Sequence biostratigraphy, seismic stratigraphy, and subsidence/uplift history of the offshore Yakataga Formation, northeastern Gulf of Alaska

Bibliographic Reference

Zellers, S.D., 1995, Sequence biostratigraphy, seismic stratigraphy, and subsidence/uplift history of the offshore Yakataga Formation, northeastern Gulf of Alaska: University of Texas, Austin, Ph.D. dissertation, 299 p., illust., maps.

Abstract

Interbedded marine and glacial-marine deposits of the Yakataga Formation (late Miocene to Recent), which underlie the northern Gulf of Alaska continental shelf, are the focus of an integrated study to understand the depositional and climatic history of the late Cenozoic Gulf of Alaska.
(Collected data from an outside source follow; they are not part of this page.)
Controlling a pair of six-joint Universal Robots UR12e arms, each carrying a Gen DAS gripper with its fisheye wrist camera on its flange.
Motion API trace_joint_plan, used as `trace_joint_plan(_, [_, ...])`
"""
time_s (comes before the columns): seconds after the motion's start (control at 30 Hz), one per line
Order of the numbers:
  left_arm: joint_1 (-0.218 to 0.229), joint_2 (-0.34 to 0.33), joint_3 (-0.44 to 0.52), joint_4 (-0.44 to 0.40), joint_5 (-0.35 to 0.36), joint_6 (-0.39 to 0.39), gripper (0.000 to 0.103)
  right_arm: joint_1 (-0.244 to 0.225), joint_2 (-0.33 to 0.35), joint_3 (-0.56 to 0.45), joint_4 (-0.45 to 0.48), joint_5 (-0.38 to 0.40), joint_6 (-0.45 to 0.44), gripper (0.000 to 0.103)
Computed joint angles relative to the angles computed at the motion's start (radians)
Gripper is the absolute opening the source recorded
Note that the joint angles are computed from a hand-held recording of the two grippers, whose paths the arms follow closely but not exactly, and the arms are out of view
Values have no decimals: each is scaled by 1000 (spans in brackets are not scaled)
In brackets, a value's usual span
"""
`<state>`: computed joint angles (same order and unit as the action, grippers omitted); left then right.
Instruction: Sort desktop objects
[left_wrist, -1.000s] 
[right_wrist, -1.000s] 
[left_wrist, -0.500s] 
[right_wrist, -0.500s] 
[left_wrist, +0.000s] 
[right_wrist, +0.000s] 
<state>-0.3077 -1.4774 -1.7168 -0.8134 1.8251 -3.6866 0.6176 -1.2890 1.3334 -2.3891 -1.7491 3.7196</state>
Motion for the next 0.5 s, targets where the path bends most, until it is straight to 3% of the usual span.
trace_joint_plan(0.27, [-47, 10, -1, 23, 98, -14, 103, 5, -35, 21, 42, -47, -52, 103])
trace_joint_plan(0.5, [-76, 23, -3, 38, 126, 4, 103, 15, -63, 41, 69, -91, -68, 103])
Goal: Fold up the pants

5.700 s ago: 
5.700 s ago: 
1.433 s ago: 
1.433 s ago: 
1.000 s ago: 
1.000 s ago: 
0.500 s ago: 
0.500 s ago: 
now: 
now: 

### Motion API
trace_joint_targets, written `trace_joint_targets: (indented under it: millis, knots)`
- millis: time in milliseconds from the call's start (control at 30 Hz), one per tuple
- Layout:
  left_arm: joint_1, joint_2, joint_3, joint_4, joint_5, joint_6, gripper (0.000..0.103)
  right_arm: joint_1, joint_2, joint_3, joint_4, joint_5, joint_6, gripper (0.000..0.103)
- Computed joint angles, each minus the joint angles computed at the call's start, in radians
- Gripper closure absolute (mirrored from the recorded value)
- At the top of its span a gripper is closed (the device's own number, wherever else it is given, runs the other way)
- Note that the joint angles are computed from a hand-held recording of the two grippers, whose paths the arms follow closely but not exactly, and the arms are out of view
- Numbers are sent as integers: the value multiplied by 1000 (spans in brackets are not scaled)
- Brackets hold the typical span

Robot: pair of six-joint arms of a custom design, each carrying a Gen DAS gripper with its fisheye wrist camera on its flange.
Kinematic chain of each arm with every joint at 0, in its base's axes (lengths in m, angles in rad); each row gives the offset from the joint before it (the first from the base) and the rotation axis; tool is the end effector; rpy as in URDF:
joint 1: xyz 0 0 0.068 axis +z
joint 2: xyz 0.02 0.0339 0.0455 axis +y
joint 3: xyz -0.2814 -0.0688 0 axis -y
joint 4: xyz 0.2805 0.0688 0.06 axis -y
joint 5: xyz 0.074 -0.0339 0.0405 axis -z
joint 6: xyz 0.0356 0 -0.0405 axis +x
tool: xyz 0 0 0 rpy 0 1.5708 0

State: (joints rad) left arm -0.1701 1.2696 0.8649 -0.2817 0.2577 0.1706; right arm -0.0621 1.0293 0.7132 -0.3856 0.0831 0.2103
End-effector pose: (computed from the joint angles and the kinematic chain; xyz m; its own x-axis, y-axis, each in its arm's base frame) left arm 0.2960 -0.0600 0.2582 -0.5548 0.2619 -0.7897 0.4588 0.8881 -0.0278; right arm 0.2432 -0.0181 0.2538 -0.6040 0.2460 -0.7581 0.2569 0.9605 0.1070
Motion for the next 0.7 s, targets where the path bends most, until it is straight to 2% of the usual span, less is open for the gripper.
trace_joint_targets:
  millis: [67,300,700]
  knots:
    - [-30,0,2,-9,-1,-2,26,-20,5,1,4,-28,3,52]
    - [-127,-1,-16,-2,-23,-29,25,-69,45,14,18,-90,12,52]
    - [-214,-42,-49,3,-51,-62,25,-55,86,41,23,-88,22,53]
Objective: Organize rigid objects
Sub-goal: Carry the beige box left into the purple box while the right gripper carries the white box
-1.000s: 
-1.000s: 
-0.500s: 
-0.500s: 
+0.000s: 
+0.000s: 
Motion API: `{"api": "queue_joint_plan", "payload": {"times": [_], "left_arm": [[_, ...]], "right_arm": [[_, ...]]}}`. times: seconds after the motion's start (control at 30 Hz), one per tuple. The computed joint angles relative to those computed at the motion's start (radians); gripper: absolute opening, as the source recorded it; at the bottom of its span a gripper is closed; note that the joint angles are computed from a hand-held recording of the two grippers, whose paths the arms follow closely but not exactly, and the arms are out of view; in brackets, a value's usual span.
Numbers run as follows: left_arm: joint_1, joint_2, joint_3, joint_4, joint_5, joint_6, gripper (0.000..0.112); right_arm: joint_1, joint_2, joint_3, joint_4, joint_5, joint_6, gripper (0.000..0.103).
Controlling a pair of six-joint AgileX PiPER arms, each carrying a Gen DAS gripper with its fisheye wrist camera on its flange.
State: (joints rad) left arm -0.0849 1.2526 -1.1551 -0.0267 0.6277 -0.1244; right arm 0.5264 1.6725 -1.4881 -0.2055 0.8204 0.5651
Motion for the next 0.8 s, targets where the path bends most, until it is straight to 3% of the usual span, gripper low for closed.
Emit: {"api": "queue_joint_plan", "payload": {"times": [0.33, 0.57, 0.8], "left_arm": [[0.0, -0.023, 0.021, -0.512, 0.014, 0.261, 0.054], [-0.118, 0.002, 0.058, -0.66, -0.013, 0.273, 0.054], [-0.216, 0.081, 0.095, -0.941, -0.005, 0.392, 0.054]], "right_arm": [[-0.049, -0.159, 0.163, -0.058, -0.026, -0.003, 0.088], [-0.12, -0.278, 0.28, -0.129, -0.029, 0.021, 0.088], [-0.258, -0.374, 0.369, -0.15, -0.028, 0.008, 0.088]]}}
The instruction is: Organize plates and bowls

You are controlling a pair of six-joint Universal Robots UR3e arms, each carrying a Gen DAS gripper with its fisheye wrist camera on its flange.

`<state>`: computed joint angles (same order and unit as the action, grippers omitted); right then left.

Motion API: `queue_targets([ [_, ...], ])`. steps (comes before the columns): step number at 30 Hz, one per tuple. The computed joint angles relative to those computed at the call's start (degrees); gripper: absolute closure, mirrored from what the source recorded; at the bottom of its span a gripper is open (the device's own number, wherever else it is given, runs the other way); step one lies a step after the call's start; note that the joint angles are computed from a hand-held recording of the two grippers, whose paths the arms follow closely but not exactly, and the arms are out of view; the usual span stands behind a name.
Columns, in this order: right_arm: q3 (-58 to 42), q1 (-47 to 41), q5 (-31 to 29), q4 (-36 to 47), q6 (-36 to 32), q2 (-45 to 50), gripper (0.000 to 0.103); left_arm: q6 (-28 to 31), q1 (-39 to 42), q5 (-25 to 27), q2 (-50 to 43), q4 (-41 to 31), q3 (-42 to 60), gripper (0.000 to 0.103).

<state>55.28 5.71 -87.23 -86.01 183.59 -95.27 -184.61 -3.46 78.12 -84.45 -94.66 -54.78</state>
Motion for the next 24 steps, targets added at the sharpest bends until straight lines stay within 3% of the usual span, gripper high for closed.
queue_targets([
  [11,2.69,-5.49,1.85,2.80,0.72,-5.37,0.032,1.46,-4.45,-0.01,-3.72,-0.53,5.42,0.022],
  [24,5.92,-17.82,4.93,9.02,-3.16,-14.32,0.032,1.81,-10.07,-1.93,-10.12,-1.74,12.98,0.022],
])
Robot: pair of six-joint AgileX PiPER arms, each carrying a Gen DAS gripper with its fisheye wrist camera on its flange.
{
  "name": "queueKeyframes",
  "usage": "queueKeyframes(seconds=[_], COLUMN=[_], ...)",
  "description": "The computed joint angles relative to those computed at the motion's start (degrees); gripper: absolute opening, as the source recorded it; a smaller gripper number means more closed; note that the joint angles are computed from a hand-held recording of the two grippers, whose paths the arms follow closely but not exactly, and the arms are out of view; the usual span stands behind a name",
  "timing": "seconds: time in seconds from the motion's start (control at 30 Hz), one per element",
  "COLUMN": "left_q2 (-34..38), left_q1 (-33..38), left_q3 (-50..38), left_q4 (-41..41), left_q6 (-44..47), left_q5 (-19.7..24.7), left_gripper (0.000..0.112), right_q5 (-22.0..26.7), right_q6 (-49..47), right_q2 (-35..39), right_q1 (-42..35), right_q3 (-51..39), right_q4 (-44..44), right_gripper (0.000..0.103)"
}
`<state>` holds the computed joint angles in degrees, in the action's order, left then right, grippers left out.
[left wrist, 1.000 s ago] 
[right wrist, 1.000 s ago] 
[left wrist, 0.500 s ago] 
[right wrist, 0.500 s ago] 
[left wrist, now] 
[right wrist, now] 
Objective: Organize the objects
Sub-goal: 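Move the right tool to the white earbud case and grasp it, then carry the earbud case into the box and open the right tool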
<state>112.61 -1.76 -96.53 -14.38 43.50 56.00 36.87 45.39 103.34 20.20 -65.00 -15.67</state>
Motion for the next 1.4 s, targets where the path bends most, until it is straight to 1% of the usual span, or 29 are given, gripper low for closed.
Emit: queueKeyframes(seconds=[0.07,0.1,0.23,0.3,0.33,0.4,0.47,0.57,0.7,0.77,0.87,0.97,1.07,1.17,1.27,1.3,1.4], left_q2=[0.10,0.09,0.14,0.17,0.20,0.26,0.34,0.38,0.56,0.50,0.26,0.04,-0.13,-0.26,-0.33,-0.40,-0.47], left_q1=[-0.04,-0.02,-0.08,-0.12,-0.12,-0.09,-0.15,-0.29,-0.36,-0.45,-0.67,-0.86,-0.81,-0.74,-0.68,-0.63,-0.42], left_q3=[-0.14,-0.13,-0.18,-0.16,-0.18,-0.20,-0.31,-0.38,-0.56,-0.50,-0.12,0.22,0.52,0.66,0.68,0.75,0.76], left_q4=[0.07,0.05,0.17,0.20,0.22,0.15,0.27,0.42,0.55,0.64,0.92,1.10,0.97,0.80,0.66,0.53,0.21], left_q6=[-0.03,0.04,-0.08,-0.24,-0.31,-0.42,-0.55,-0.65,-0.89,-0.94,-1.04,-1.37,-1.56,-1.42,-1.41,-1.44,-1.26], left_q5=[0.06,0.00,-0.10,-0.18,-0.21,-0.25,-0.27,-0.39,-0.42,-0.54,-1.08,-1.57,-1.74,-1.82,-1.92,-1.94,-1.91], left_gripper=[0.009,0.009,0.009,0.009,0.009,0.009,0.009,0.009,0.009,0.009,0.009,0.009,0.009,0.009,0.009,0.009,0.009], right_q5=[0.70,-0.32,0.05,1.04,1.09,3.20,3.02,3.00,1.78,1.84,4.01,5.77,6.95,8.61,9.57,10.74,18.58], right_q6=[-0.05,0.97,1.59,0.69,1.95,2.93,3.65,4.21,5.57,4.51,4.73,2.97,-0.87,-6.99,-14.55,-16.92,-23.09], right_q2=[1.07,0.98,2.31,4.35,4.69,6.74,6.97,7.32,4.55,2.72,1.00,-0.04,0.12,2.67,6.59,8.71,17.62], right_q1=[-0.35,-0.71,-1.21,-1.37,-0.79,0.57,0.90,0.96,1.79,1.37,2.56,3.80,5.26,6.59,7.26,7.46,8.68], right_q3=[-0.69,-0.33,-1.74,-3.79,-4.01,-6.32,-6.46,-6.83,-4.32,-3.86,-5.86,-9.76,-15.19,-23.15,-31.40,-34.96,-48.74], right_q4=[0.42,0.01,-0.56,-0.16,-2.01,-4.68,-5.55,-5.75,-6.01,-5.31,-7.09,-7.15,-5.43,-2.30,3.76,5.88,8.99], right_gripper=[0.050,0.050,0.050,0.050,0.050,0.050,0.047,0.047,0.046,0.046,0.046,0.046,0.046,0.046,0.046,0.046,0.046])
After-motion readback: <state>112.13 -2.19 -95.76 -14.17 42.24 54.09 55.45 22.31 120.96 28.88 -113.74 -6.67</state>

Yakataga strata accumulated on a tectonically active, glaciated continental margin; they record initial late Cenozoic glaciation in the Gulf of Alaska (latest Miocene to earliest Pliocene) and the onset of major northern hemisphere glaciation during the late Pliocene. Foraminiferal sequence biostratigraphy, seismic stratigraphy, and tectonic subsidence/uplift analyses define and characterize eight seismic stratigraphic sequences on the Yakataga continental shelf. Foraminiferal biostratigraphy establishes age, paleoenvironmental, and paleoclimate relationships. These studies and seismic stratigraphy show that the base of the Yakataga Formation is an unconformity offshore that developed as a result of a change in Pacific Plate motion during the early Pliocene. Analyses of benthic foraminifera demonstrate that paleobathymetry fluctuated from inner neritic through middle bathyal. Pleistocene paleoenvironments were deeper on average than those in the Pliocene. Cluster and polytopic vector analyses show that the complex faunal patterns are due to heterogeneities in environments and mixing of faunas due to a variety of marine and glacial-marine processes. Many paleobathymetric fluctuations are non-synchronous between well sections and exceed 200 m; these fluctuations are mainly due to differential uplift and subsidence on discrete tectonic blocks. Isopach and structure contour maps illustrate the geometry of sequences, and demonstrate that depocenters shifted across the margin through time. Tectonic subsidence/uplift analyses quantify the controls on accomodation; these results show that tectonics and sediment-loading subsidence are the primary controls on the magnitude of accomodation on the margin. The youngest (upper Pleistocene) sequence boundaries may have formed during eustatic lowstands as glacial ice advanced and eroded parts of the margin that had been tectonically uplifted. The base of each of the oldest (Pliocene and lower Pleistocene) Yakataga sequences is bounded by a tectonically formed or tectonically enhanced sequence boundary; neither the relationship to eustasy nor the mode of formation of the oldest boundaries can be determined with the available data.